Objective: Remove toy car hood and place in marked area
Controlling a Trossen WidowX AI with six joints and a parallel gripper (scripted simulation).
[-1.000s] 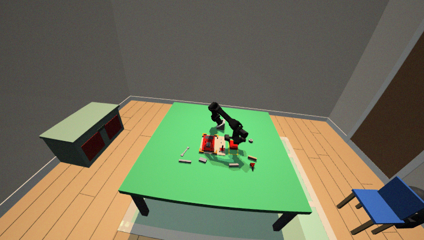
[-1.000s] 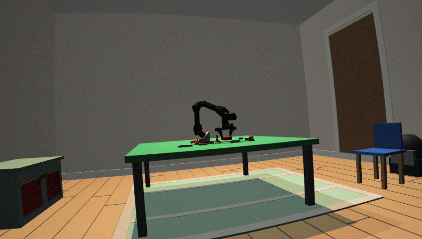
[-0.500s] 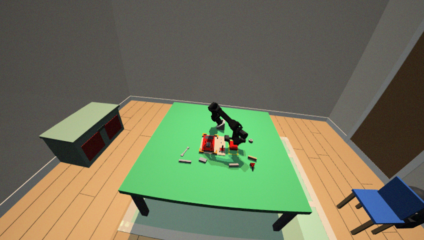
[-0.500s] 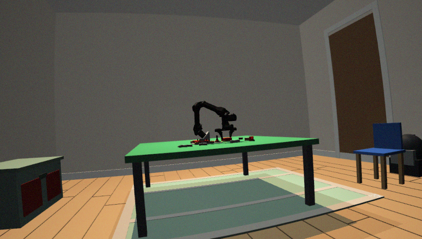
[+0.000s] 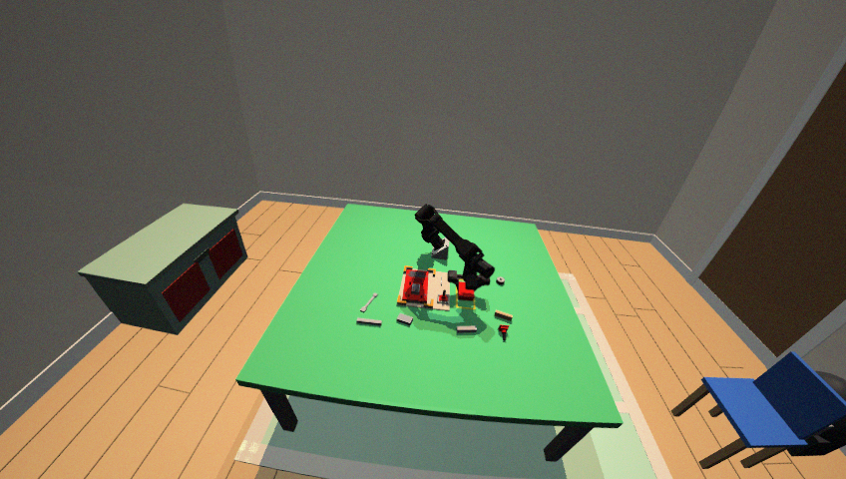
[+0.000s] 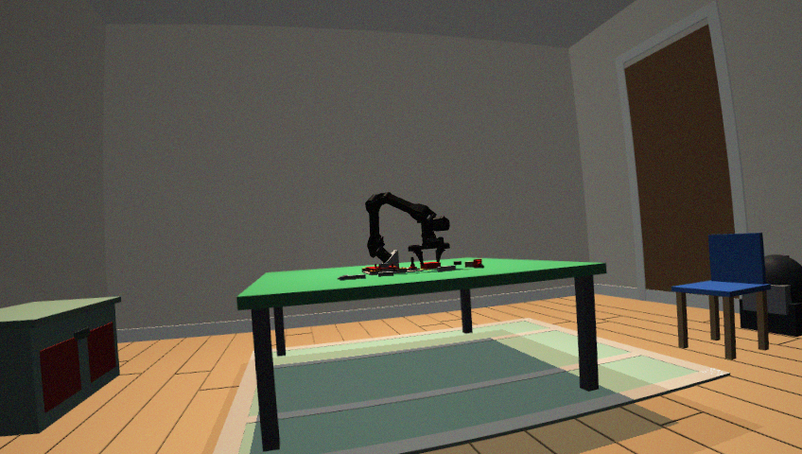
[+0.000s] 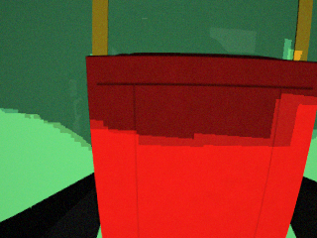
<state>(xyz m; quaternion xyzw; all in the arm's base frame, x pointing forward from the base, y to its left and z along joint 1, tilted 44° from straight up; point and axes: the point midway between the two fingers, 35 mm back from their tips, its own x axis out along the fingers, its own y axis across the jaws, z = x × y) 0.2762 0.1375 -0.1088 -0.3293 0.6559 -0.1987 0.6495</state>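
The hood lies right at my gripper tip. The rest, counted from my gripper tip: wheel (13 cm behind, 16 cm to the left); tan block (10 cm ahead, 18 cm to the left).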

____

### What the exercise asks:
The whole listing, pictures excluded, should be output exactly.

### Written solution:
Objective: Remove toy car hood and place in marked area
Controlling a Trossen WidowX AI with six joints and a parallel gripper (scripted simulation).
[-1.000s] 
[-1.000s] 
[-0.500s] 
[-0.500s] 
[+0.000s] 
[+0.000s] 
[+0.000s] 
<state>(xyz m; quaternion xyzw; all in the arm's base frame, x pointing forward from the base, y to its left and z along joint 1, tilted 44° from straight up; point and axes: the point midway between the two fingers, 35 mm back from their tips, its own x axis out along the fingers, its own y axis across the jaws, z = x × y) 0.2762 0.1375 -0.1088 -0.3293 0.6559 -0.1987 0.6495</state>
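The hood lies right at my gripper tip. The rest, counted from my gripper tip: wheel (13 cm behind, 16 cm to the left); tan block (10 cm ahead, 18 cm to the left).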

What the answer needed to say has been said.